15 Reiter mit 26 Pferden auf der Reitanlage Schloss Achleiten – Gastgeberin Sissy Max-Theurer wollte ihr erstes Turnier unter Coronabedingungen bewusst in kleinem Rahmen halten. Die Vier-Sterne-Veranstaltung fand unter strengen Sicherheits- und Hygieneauflagen der österreichischen Regierung statt und hat den Test bestanden. Nun können zwei weitere große CDI4* folgen. Das erste ist vom 23. bis 26. Juli geplant, das zweite schließt sich vom 14. bis 16. August an.

Für Isabell Werth hat sich der Ausflug ins Nachbarland gelohnt. Die Dressurkönigin ließ zu keiner Zeit Zweifel an ihrer Form und der ihrer Pferde aufkommen. Vier Siege bei vier Starts bedeuteten das Maximalziel. In der Kürtour brachte sie ihren 14 Jahre alten westfälischen Wallach Emilio v. Ehrenpreis an den Start. Nach seinem deutlichen Sieg im Grand Prix mit über 79 Prozent wusste er auch in der Kür zu überzeugen: 86,2 Prozent. Die Rekordsiegerin war zufrieden, betrachtete ihre Leistungen aber kritisch: „Ein bisschen Luft nach oben ist noch. Das ist Jammern auf hohem Niveau, aber man sucht immer nach diesen paar Prozent. Anders geht es nicht, Stillstand bedeutet Rückschritt“, sagte die 50-Jährige. Platz zwei in beiden Prüfungen belegte Victoria Max-Theurer mit dem zehn Jahre alten westfälischen Hengst Rockabilly, ein Sohn des Rock Forever (Grand Prix: 73,56, Kür: 81,225).

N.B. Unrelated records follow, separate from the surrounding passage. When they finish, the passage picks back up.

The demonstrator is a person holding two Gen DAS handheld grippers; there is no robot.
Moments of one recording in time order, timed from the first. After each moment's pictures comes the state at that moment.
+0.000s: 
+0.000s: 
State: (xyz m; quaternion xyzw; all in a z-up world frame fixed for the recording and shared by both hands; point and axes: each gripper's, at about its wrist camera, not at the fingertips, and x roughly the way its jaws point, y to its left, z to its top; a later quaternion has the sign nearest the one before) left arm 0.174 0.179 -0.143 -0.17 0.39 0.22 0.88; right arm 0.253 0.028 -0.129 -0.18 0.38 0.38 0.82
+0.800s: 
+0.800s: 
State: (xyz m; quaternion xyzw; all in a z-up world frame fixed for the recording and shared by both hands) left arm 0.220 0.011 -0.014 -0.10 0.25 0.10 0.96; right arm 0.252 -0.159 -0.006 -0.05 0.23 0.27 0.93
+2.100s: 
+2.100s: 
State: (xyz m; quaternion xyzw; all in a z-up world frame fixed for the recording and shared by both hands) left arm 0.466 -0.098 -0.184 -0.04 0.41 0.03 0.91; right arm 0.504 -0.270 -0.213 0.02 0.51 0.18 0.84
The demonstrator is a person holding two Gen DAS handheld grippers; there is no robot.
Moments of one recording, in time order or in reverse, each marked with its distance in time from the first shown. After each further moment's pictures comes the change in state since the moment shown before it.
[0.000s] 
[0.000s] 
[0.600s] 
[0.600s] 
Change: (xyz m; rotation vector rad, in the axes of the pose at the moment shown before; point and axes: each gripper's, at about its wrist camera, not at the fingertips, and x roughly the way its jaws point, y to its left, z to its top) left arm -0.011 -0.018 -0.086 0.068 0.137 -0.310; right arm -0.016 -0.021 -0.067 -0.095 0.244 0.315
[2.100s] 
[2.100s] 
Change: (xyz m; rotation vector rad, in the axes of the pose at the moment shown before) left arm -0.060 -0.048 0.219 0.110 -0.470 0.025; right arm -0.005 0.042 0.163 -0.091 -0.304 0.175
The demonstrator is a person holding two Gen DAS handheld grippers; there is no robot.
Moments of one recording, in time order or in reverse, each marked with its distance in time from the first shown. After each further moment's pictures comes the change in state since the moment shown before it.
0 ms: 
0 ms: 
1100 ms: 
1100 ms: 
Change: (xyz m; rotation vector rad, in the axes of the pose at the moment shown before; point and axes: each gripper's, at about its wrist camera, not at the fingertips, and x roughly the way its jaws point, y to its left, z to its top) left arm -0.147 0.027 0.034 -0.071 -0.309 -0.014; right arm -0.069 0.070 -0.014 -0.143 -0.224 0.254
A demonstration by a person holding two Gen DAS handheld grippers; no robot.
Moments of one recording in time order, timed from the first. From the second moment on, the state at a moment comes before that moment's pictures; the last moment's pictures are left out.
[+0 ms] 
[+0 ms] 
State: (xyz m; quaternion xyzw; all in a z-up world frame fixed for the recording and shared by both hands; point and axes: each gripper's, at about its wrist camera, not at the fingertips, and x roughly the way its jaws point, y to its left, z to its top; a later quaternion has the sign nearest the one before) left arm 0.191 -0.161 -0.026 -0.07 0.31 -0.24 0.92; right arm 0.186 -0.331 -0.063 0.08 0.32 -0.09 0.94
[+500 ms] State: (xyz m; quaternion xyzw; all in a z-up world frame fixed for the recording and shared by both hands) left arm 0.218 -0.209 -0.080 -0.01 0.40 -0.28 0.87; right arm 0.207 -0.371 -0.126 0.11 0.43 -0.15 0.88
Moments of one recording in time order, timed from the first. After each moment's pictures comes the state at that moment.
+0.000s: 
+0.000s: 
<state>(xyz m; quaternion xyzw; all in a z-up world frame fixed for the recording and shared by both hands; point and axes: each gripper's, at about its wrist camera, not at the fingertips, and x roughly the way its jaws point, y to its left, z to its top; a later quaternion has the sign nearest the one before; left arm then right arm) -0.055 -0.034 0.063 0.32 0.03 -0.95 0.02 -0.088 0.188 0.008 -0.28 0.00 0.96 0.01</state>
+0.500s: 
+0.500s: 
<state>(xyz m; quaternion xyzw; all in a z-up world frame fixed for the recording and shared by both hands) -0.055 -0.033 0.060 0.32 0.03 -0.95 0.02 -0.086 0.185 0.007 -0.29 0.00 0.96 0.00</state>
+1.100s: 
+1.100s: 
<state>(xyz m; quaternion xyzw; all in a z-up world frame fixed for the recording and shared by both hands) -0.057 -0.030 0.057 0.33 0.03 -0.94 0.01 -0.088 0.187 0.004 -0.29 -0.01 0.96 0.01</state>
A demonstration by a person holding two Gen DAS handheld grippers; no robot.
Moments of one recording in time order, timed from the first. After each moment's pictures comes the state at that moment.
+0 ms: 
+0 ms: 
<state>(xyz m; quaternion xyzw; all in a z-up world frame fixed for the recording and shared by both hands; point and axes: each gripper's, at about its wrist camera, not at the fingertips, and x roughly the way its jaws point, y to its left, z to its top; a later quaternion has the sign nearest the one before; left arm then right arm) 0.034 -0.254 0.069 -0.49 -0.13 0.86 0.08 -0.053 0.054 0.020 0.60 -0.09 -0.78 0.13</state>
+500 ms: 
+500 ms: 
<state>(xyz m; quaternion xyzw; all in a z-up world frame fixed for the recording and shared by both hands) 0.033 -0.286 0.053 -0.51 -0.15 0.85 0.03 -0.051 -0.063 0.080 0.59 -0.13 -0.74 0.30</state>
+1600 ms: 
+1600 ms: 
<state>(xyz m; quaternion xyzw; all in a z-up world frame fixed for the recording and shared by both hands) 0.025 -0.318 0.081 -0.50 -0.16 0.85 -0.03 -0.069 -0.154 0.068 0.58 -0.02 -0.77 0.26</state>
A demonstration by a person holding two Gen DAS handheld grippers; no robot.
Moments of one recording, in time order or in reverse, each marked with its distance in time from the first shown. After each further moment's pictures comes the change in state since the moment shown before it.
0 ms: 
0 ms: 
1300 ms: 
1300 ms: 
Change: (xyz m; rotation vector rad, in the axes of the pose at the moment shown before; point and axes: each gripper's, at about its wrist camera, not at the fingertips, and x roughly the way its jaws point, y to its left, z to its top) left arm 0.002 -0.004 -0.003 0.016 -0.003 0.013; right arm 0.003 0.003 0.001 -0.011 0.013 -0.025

Die zweite Dressurtour mit Grand Prix und Grand Prix Special bestritt Isabell Werth mit einem Pferd, das der Gastgeberfamilie Max-Theurer gehört. DSP Quantaz, ein zehn jähriger Quaterback-Sohn aus der brandenburgischen Zucht, präsentierte sich mit Werth bereits international im vergangenen Jahr in Mannheim und Wiesbaden, kehrte dann fürs Turnier in Cappel zu Victoria Max-Theurer zurück und zeigte nun mit Isabell Werth einen fantastischen Grand Prix Special, den die Richter mit 80,149 Prozent bewerteten. Im Grand Prix hatte das Paar ebenso mit sattem Vorsprung geführt (79,5). Wiederum zweimal Platz zwei lautete die Bilanz für Victoria Max-Theurer, die erstmals ihren Neuzugang Abbeglen FH NRW auf internationalem Parkett präsentierte. Die 34-jährige mehrfache österreichische Meisterin hatte den westfälischen Wallach vor einigen Monaten von Marcus Hermes übernommen. Im Grand Prix gab es 73,565 Prozent, im Special 77,702.